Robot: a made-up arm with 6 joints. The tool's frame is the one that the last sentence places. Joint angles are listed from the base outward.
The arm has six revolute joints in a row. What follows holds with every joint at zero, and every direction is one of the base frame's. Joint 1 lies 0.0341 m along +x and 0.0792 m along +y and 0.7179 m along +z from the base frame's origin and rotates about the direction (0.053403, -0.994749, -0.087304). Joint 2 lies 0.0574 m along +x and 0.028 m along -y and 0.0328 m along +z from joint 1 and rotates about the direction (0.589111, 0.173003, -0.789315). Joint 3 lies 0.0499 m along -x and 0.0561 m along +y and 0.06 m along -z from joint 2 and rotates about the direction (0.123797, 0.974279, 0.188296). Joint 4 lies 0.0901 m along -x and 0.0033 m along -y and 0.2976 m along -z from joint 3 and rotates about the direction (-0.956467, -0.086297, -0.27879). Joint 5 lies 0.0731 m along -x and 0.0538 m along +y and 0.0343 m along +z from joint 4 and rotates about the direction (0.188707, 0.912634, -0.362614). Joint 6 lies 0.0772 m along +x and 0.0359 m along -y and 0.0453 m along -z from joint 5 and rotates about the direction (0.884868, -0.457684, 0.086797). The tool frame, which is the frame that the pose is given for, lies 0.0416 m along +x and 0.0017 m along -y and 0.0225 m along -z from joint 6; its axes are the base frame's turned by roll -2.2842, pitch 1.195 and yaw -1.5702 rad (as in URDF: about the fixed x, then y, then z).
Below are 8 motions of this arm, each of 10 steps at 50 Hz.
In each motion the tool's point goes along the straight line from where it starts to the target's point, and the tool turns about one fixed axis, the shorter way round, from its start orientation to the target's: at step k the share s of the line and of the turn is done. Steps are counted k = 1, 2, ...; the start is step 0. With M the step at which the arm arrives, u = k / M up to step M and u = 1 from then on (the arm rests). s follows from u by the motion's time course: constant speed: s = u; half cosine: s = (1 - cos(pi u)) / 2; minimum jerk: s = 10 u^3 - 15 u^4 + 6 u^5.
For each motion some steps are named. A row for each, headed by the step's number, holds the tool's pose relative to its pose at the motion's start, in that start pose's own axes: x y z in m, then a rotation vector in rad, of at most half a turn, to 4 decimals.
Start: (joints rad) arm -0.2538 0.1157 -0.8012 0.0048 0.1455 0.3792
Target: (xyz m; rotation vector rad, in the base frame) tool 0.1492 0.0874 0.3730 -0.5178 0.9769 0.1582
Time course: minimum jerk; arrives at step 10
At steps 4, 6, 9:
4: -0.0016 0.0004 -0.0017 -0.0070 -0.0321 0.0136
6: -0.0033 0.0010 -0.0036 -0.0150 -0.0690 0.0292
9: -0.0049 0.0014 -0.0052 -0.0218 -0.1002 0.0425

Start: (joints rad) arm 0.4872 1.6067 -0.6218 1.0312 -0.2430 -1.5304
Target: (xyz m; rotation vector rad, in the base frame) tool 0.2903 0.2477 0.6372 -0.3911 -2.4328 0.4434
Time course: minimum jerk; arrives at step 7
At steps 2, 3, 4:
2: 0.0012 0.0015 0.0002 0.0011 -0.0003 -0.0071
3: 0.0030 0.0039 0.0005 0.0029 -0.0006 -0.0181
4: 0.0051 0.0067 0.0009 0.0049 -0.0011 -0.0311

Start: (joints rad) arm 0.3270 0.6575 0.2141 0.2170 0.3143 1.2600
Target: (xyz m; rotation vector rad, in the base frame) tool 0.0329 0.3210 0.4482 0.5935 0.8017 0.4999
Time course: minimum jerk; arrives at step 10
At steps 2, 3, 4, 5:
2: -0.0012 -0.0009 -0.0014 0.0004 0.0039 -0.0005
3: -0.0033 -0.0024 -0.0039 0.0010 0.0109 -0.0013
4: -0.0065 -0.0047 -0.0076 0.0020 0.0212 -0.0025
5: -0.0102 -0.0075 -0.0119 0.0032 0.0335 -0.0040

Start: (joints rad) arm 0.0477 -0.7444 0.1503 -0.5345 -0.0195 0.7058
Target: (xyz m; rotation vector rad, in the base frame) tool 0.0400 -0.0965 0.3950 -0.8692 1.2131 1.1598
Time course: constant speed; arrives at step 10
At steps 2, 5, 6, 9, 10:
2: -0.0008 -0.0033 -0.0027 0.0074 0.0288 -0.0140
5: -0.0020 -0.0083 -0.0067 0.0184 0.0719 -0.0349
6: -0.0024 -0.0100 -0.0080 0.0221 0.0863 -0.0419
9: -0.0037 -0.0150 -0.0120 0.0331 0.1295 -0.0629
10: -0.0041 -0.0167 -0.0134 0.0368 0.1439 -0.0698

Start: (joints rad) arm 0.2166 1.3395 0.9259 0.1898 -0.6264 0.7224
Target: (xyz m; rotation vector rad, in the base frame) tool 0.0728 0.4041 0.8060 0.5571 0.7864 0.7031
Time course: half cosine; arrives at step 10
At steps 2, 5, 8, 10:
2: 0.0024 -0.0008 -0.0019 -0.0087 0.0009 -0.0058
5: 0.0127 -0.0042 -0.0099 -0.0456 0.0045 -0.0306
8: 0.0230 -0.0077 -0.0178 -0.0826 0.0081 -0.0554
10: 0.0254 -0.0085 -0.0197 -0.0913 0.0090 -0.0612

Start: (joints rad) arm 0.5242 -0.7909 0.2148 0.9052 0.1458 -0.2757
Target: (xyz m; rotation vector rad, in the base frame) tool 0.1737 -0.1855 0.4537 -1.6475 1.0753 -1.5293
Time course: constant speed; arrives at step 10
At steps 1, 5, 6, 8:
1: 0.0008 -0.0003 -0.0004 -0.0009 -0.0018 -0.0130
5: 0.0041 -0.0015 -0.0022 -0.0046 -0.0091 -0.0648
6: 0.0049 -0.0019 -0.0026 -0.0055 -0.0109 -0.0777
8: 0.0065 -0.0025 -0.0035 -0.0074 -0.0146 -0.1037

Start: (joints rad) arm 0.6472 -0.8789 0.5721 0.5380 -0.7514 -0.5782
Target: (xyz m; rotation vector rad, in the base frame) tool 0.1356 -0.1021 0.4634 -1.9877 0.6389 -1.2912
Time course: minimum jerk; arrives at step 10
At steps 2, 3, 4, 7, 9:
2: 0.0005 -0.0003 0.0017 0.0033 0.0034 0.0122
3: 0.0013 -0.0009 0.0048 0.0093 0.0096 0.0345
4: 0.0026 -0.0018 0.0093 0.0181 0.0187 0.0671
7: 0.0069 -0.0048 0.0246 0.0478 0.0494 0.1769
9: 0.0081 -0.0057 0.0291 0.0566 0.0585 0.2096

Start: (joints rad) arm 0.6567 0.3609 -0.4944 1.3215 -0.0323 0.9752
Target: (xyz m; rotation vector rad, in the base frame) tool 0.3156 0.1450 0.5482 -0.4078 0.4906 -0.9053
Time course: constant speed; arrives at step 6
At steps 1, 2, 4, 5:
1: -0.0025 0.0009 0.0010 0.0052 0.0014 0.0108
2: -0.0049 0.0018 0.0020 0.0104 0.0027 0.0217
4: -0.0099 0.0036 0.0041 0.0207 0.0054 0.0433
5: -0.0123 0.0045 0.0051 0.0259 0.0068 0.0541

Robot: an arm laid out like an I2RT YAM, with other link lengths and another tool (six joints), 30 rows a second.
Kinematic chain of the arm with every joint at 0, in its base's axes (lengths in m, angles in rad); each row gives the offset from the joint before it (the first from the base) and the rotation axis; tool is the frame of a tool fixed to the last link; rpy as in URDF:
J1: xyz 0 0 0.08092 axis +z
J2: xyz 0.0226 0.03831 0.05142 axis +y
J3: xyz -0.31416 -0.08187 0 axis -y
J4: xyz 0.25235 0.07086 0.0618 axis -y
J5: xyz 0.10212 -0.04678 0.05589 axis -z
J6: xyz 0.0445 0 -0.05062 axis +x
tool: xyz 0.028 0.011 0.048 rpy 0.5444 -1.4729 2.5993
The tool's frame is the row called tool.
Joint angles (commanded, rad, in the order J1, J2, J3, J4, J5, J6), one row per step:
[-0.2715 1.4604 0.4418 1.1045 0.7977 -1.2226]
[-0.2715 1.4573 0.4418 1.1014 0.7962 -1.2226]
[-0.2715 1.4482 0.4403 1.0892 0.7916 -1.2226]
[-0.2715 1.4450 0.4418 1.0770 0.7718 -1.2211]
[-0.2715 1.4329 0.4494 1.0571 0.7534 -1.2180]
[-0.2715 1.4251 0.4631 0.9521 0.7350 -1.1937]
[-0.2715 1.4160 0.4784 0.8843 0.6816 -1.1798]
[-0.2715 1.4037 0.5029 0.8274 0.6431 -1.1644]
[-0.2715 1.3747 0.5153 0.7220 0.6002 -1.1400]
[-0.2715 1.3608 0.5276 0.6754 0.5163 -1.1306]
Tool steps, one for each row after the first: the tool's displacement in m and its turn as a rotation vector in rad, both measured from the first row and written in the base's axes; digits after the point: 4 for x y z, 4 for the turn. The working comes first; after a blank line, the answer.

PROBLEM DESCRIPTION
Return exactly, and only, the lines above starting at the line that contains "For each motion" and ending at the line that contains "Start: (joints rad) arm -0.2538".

REPLY
For each motion some steps are named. A row for each, headed by the step's number, holds the tool's pose relative to its pose at the motion's start, in that start pose's own axes: x y z in m, then a rotation vector in rad, of at most half a turn, to 4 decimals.
Start: (joints rad) arm -0.2538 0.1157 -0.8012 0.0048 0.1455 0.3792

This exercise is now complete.